While Hart has not moved on his decision to not host the Oscars, despite Degeneres and others expressing their desire to see him do the show, it is clear that Hart’s comments continue to stimulate well-needed conversations about LGBTQ awareness, homophobia, and the social responsibility of celebrities. There are still differing opinions about whether or not Hart has done enough to showcase contrition for his tweets but as Hart suggested through his Instagram post, one can only assume that this has been a teaching moment for him. The question is: does any of Hart’s apologies or demonstrations of regret go beyond him simply wanting to please critics, save his career, and bury the issue? Does Hart actually plan to use what he has learned from this matter to advocate against the same homophobic mentalities he has been accused of?

Lemon is right: when it comes down to it, an apology does next to nothing. It does not prove sincere remorse for one’s actions and it does not help those that have been affected. Being an ally to the cause and the LGBTQ community would go much further in proving that Hart cares about the negative impact of his words, even if it is just for good publicity.

The thing is, you can’t force someone to show support for a cause that they are not completely on board with. Monday, on his SiriusXM radio show, Hart expressed how he “didn’t like the forcing”, referring to Lemon’s recommendation that he become an ally. Ultimately, the comedian revealed that it wasn’t his dream to do so. However, Hart went on to say, “If the fight from the LGBTQ community is equality, that’s the fight. I’m riding with you guys. I understand you.”

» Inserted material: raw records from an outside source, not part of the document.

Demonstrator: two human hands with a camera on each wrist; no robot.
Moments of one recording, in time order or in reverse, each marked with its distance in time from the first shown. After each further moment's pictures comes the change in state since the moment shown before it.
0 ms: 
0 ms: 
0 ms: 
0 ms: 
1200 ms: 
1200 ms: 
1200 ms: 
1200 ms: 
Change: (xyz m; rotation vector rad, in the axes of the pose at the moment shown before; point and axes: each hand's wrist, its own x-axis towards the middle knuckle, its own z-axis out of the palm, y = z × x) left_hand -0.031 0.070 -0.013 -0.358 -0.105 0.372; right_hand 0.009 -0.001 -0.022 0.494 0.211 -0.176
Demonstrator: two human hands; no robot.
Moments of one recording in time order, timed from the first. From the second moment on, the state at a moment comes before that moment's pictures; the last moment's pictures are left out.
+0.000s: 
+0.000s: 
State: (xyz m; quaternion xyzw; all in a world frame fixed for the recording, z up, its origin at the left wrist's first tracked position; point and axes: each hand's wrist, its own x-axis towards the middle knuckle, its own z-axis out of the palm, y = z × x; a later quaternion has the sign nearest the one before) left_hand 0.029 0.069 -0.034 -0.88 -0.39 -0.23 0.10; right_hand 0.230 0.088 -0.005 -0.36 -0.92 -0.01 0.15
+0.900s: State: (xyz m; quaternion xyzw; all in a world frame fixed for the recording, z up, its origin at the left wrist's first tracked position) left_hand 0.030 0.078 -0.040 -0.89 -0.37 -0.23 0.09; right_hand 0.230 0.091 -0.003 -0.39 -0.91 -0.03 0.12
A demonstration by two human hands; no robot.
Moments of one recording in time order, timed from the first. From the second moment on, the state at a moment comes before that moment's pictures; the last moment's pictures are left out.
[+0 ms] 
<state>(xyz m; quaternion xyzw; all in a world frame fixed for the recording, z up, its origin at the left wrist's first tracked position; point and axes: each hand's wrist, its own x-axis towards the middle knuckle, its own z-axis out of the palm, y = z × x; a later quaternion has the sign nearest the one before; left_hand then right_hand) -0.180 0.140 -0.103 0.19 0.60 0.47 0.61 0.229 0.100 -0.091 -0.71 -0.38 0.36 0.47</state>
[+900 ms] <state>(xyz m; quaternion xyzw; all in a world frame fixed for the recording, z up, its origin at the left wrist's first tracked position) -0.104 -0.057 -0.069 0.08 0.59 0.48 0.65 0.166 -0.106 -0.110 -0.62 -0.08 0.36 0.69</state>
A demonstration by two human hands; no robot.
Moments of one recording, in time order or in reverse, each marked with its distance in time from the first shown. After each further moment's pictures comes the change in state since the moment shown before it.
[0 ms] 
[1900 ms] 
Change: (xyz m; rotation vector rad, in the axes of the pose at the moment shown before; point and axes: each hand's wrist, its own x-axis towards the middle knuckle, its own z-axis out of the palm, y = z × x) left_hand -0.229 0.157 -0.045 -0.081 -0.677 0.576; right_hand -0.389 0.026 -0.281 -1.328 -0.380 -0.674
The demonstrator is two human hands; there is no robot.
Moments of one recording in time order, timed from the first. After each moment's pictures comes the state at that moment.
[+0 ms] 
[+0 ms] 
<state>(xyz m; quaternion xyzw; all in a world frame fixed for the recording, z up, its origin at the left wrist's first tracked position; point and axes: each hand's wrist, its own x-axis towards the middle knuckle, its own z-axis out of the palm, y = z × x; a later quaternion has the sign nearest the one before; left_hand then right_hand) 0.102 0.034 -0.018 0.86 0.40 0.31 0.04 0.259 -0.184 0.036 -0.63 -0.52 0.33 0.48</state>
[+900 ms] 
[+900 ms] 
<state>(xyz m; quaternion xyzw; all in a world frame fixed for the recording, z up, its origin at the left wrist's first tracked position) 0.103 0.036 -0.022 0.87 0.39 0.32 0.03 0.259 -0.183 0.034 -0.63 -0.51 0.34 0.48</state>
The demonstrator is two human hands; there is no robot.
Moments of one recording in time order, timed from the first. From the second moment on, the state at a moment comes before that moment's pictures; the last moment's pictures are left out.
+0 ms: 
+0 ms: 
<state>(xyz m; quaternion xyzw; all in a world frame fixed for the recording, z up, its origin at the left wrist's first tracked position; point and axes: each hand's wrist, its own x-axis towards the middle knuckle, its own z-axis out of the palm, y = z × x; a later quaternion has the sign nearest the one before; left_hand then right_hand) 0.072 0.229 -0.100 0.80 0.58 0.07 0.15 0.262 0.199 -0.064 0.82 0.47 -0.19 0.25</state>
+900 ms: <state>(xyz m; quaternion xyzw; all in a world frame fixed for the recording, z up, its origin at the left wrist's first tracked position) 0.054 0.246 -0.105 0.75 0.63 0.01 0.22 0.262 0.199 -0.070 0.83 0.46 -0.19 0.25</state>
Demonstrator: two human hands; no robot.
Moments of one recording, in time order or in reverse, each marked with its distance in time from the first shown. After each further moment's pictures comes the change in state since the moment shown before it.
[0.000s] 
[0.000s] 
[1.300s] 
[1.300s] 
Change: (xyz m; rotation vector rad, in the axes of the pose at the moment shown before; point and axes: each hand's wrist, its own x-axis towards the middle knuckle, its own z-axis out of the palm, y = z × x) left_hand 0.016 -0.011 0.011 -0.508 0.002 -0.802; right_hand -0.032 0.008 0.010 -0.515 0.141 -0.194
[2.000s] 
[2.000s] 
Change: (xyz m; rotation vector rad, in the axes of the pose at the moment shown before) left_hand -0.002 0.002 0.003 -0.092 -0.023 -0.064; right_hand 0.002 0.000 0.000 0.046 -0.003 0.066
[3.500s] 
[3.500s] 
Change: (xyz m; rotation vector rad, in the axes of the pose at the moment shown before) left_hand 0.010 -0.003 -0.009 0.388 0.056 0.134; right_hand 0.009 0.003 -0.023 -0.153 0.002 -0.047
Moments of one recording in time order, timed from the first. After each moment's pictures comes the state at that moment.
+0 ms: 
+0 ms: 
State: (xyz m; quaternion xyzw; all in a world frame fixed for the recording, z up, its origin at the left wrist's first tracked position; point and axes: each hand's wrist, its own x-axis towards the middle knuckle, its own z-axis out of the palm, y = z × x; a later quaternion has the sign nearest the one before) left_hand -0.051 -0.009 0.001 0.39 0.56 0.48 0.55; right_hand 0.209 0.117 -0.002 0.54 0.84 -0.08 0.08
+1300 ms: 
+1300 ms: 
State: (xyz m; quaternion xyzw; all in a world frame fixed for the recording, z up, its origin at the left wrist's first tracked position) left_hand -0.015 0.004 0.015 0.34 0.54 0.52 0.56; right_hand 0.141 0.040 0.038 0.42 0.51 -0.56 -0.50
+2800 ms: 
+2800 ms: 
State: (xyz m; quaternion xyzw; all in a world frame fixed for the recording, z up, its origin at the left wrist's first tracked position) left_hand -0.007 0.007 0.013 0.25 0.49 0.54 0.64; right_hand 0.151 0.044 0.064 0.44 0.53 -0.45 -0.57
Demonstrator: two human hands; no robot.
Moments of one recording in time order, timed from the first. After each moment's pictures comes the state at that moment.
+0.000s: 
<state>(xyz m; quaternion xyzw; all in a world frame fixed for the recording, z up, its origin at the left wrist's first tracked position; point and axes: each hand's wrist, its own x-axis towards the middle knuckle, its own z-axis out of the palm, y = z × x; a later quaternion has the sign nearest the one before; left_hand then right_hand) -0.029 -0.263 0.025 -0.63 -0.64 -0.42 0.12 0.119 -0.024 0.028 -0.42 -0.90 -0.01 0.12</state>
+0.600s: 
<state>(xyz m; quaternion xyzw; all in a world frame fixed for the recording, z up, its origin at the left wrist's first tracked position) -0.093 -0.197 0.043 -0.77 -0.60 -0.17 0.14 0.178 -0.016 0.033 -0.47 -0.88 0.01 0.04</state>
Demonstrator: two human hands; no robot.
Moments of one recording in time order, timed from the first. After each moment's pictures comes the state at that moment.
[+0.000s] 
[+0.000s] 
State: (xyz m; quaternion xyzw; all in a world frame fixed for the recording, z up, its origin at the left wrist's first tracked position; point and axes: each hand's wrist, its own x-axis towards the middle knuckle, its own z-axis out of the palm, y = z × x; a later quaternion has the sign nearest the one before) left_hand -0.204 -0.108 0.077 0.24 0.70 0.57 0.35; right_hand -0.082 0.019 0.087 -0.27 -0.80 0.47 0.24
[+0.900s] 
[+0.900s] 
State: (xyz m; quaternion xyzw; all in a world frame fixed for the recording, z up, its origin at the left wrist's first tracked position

Hart may or may not be sincere in his current display of penitence, but it will be interesting to see how he plans to stand with the LGBTQ community in the fight for “equality” in the future. One can only hope that Hart does more than settle for the bare-minimum apologetic press tour while waiting for the issue to blow over, by stepping up and speaking out against the same behavior he is being called out for.